To explore the expression patterns of sweet potato XTH genes, the RNA-seq expression profiles of the XTH genes were mined from the sequence read archive (SRA) of NCBI under the project of PRJNA511028, which was a transcriptome analysis of the different tissues and stress and hormone treatments to the fibrous root (FR) of I. batatas ‘Xushu18’. The heat maps of the expression levels of the XTH genes were visualized using the Heatmap illustrator program in the toolkit of TBtools [32].

4.9. Plant Materials and Abiotic Stresses

The cultivated sweet potato variety ‘Xushu18’ was used in this study. The seedlings of this variety were collected from Zhejiang A&F University, China. The two cultivars’ uniform seedlings were raised and naturalized in the Hoagland solution at 26 °C with a 16/8 photoperiod for 3 days. The seedlings were treated with 0.2 mol/L NaCl and 1/2 Hoagland solution containing 20% PEG6000 mass/volume fraction, respectively, to simulate drought and salt abiotic stress. The fibrous root collected after 0 (CK), 3, 6, 12, 24, and 48 h.

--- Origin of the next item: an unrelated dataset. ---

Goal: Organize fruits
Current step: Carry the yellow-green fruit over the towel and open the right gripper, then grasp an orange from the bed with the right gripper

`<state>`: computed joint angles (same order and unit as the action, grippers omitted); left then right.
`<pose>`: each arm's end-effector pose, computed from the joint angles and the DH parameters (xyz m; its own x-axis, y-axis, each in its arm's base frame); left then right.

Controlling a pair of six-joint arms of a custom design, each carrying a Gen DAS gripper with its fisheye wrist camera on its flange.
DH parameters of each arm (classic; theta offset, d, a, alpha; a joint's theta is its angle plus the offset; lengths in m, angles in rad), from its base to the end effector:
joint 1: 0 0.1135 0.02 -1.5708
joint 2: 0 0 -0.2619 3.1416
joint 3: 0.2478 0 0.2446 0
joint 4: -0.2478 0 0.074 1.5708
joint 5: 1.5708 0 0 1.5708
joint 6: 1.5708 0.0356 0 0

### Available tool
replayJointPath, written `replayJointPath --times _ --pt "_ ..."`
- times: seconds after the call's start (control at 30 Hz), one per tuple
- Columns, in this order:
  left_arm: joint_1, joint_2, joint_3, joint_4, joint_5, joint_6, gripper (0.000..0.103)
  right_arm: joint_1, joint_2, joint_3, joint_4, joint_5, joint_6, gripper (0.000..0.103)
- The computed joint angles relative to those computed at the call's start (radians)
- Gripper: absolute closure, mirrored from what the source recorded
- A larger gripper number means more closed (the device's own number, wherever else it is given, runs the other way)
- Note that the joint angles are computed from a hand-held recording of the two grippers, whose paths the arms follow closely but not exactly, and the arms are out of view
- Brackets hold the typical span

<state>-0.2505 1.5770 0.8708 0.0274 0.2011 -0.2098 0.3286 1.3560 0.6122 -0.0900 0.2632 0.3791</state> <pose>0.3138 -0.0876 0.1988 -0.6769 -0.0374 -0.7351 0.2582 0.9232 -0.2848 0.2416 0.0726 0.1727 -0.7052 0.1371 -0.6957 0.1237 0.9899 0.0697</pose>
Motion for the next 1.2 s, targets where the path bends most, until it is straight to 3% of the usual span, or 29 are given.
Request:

Total RNA from all the collected fibrous root was extracted using SteadyPure Plant RNA Extraction Kit (, Accurate Biotechnology, Hunan, China.) in accordance with the manufacturer’s instructions to validate the RNA-seq data. Reverse transcription was performed on 1 μg of RNA from each sample using the Evo M-MLV RT Mix Kit with gDNA Clean for qPCR (Accurate Biotechnology, Hunan, China). The qRT-PCR assay was conducted by a CFX Connect Real-Time System (Bio-Rad, Veenendaal, UT, USA) using the SYBR Green Premix Pro Taq HS qPCR Kit Accurate Biotechnology, Hunan, China). The specific primer of gene IbXTH02 and IbXTH12 for qRT-PCR detection are designed by Primer6 software listed in the Table S4. The sweet potato β-Actin gene (GenBank, AY905538) was applied as the internal control. The experiments were conducted for three replicates for each gene, and the 2^−∆∆CT method was used to calculate the results [33]. We analyzed the data and compared the means using LS at a 0.01 level of significance.

5. Conclusions

We identified 36 IbXTH genes and then analyzed their physicochemical properties. Based on the phylogenetic analysis, the IbXTHs were divided into three subfamilies. We also investigated their promoter regions and collinearity relationships with three species. In addition, we systematically investigated the expression profiles in different tissues, and different development stages of storage roots, as well as the expression of the IbXTHs under NaCl-indued salt stress and PEG-induced drought treatment. The IbXTH-mediated stress-response mechanism in sweet potato can be furtherresearched due to the diversification of the IbXTH genes.